→ AIM OF THE TASK: Check every line of the material below for the string "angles". State how many lines have it.

→ MATERIAL PROVIDED:
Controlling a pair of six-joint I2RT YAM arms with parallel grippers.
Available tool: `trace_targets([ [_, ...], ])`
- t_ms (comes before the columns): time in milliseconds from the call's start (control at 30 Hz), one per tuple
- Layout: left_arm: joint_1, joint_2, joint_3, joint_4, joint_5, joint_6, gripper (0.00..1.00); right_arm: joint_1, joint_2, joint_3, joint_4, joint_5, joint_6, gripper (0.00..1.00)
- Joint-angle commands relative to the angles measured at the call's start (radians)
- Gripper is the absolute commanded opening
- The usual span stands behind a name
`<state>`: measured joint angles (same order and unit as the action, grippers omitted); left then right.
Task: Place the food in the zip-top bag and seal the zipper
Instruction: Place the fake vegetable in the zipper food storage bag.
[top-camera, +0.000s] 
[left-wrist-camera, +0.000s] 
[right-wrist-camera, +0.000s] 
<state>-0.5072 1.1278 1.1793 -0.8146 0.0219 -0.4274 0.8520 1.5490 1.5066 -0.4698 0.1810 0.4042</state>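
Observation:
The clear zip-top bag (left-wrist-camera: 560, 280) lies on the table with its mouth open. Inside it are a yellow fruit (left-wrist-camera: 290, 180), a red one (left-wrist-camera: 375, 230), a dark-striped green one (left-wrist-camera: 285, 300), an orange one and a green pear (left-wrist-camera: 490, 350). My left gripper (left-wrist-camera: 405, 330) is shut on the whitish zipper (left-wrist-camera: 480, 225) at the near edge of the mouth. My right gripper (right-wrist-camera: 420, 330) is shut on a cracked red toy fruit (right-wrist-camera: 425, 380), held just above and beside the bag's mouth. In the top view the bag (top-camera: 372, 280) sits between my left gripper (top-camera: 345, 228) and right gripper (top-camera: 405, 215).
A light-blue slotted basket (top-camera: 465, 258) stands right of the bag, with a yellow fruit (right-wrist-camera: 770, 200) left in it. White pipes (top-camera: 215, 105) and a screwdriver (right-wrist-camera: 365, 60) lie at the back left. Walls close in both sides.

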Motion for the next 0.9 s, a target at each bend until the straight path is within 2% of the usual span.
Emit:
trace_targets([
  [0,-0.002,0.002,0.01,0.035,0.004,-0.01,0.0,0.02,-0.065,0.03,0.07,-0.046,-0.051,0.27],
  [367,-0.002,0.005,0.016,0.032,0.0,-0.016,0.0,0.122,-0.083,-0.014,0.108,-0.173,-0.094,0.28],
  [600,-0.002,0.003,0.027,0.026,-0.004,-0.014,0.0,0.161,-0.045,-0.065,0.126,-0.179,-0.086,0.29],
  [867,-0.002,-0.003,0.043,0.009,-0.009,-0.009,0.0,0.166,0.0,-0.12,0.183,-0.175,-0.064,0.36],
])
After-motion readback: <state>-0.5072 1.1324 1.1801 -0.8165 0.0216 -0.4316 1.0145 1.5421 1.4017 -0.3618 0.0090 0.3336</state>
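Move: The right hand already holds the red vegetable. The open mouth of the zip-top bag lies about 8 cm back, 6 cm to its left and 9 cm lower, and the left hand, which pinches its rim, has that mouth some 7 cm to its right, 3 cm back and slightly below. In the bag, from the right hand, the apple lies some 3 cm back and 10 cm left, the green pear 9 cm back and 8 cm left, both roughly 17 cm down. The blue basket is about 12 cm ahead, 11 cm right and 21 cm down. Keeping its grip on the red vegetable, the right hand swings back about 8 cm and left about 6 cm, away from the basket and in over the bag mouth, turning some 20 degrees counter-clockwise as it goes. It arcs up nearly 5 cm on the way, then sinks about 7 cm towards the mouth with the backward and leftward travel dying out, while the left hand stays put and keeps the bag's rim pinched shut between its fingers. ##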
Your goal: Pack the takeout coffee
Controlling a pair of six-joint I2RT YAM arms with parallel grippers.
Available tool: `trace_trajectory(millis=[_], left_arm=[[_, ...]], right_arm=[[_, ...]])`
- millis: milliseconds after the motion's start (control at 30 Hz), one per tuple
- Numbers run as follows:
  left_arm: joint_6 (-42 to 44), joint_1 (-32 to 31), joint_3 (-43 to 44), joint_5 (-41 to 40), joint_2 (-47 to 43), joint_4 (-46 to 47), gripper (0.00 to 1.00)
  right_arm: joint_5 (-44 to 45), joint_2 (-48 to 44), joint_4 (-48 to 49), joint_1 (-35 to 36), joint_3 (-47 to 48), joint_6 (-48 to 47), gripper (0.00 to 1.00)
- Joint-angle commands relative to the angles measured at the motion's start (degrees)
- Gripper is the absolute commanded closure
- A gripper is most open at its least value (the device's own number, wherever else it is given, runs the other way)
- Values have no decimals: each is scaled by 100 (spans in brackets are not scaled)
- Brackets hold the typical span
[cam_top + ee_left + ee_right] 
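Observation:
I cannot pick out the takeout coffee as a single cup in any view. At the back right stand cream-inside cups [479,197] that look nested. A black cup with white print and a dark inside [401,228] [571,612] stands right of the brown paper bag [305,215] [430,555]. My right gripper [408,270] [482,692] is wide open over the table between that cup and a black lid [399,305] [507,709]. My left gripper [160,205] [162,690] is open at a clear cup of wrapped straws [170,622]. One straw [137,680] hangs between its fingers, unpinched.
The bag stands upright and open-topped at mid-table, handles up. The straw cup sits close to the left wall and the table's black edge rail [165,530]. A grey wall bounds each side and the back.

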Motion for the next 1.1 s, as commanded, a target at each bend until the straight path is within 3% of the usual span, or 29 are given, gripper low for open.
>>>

→ SOLUTION: 3